What is alcoholic cardiomyopathy?

However, ascertaining the exact alcohol consumption threshold for determining both the benefit and risk has been challenging, and threshold levels continue to differ across studies. New strategies to improve the natural course of ACM have been proposed as promising agents in this field 112,147. Since ethanol has multiple cell targets with different pathological mechanisms implicated, those different strategies to cardiomyopathy alcohol directly target alcohol-induced heart damage are only partially effective and can only be used as support medication in a multidisciplinary approach 112.

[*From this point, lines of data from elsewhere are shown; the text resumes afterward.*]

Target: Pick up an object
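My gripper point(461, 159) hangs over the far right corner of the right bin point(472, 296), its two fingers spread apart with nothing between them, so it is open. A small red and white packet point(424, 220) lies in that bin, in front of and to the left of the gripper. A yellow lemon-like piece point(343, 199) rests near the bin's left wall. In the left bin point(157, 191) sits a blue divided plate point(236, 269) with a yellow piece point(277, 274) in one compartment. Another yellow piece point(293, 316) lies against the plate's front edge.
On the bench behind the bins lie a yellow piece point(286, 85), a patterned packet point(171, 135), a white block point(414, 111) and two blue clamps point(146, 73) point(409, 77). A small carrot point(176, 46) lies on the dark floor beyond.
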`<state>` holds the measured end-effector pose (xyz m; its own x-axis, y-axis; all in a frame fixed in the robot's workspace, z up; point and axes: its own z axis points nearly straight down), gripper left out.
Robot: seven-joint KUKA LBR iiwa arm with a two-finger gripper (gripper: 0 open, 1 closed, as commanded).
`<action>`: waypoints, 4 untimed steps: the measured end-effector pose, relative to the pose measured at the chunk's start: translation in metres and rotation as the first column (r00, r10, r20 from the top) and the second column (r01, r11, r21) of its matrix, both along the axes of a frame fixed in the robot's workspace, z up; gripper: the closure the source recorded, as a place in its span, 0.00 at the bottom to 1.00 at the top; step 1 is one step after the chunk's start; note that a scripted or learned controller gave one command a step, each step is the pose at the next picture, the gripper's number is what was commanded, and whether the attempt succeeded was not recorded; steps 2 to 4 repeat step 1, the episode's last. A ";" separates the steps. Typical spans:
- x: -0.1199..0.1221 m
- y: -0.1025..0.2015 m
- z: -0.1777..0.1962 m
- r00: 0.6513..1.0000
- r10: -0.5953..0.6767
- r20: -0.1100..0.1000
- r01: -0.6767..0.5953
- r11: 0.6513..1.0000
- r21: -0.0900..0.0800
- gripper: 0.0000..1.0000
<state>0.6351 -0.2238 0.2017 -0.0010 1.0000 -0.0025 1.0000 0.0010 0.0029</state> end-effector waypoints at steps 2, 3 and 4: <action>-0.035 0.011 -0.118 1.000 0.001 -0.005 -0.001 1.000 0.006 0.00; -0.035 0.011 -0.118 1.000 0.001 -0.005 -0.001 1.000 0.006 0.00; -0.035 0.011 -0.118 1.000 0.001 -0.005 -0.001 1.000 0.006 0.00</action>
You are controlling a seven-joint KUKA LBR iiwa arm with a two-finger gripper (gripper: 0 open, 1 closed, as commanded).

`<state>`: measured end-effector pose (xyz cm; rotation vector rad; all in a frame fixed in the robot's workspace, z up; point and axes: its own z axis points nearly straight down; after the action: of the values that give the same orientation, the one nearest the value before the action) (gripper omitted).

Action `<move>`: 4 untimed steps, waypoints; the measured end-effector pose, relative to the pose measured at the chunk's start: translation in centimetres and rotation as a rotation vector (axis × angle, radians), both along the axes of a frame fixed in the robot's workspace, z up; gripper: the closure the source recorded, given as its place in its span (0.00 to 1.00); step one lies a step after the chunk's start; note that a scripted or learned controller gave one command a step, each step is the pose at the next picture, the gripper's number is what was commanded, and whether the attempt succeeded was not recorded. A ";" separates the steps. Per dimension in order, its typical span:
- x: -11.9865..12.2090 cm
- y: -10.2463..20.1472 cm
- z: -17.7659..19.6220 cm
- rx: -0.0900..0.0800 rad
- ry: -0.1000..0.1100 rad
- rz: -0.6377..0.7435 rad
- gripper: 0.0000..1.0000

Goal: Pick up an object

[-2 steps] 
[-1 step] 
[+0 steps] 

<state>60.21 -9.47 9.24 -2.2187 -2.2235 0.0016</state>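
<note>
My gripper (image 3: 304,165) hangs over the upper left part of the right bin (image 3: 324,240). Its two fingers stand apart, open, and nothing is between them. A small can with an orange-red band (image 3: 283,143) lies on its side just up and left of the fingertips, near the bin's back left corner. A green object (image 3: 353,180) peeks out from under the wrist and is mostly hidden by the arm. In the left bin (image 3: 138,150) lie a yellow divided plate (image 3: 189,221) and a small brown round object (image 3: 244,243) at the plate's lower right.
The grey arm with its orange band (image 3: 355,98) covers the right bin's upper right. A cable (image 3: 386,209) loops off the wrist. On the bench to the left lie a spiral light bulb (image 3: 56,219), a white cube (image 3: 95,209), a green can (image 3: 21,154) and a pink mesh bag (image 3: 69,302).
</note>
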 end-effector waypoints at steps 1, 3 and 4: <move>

  • On ECG, unspecific abnormalities like complete or incomplete left bundle branch block, atrioventricular conduction disturbances, alterations in the ST segment, and P wave changes can be found comparable to those in idiopathic DCM 113.
  • Note that the heart walls are much thicker in the heart with hypertrophic cardiomyopathy.
  • Others have examined the potential effects of micronutrient deficiencies (such as zinc) on ethanol-induced changes in the heart.
  • Others have demonstrated that long-term ethanol administration decreases myocardial protein expression and synthesis and accelerates protein degradation, suggesting that these alterations may represent a key pathophysiologic mechanism underlying the adverse effects of ethanol (62).

Acute vs. chronic

Summary of studies using pharmacologic inhibition or genetic manipulation to suppress ethanol-induced changes in cardiac structure and function. A case of rapid reversal of alcohol-induced cardiomyopathy with abstinence is reviewed. The present case highlights the acute toxic nature of alcohol and the potential for rapid functional recovery. Furthermore, alcohol consumption has also been classified in the literature by ranges of consumption as mild, moderate, and heavy drinking.11 In this regard, these categories have the following consumption thresholds that also differ according to sex. Elevations in troponin can signify heart damage or an increase in cardiac output that results in demand ischemia.